TCOD: Exploring Temporal Curriculum in On-Policy Distillation for Multi-turn Autonomous Agents
TCOD is a research framework that applies temporal curriculum learning to improve on-policy distillation for training multi-turn AI agents in interactive environments like ALFWorld, ScienceWorld, and WebShop.
How It Works
You find this helpful tool for training smarter AI helpers that chat and act over many turns, like in games or shopping worlds.
Follow simple steps to prepare your computer with the needed programs and connect an AI thinking service.
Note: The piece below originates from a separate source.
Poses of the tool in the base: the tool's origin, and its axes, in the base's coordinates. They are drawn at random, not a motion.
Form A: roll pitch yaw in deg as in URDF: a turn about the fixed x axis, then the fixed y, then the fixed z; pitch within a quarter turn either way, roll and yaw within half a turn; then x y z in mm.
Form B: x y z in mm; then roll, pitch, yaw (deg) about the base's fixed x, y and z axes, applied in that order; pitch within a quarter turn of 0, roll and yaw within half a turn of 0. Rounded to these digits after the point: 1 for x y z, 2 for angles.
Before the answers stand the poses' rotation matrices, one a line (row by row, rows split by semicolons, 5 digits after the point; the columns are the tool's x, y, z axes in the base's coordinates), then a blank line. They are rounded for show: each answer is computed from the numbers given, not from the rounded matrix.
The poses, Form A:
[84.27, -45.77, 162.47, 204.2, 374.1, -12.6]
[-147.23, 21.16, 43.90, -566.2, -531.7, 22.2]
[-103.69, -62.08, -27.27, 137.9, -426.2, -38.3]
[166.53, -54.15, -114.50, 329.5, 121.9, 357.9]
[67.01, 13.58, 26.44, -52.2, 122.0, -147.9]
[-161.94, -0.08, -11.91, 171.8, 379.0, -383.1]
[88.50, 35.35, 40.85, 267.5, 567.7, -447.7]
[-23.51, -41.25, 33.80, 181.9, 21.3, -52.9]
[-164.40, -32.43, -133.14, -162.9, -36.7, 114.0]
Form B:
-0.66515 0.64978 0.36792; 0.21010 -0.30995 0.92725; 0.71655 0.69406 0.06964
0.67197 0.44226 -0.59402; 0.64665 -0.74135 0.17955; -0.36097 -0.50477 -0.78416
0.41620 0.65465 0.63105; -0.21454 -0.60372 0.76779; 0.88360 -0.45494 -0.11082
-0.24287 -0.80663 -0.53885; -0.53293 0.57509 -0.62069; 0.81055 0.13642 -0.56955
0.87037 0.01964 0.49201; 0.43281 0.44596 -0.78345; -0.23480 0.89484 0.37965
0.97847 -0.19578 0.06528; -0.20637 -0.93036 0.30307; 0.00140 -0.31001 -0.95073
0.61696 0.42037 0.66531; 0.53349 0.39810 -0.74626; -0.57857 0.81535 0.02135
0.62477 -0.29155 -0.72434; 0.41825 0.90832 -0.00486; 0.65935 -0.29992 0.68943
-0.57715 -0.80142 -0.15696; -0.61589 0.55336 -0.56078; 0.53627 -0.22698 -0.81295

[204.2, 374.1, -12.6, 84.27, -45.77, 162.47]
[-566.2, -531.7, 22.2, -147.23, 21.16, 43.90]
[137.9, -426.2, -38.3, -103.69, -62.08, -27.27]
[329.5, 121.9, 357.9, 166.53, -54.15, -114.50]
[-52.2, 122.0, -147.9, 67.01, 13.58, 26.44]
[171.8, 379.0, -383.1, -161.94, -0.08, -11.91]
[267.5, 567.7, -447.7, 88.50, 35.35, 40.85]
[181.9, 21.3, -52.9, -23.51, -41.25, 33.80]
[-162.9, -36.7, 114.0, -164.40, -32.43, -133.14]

Download ready-to-use worlds like kitchen adventures or online shops so your AI can practice real tasks.
Pick a training style like steady steps or backward-to-forward to guide your AI helper smoothly from easy to full challenges.
Click to launch and watch your AI helper learn from a wise teacher, getting better turn by turn.
See charts and scores update, showing your AI improving stability and skills on practice tasks.
Your AI helper now handles long conversations better than its teacher, ready for real-world adventures!
Star Growth
Repurpose is a Pro feature
Generate ready-to-use prompts for X threads, LinkedIn posts, blog posts, YouTube scripts, and more -- with full repo context baked in.
Unlock RepurposeSimilar repos coming soon.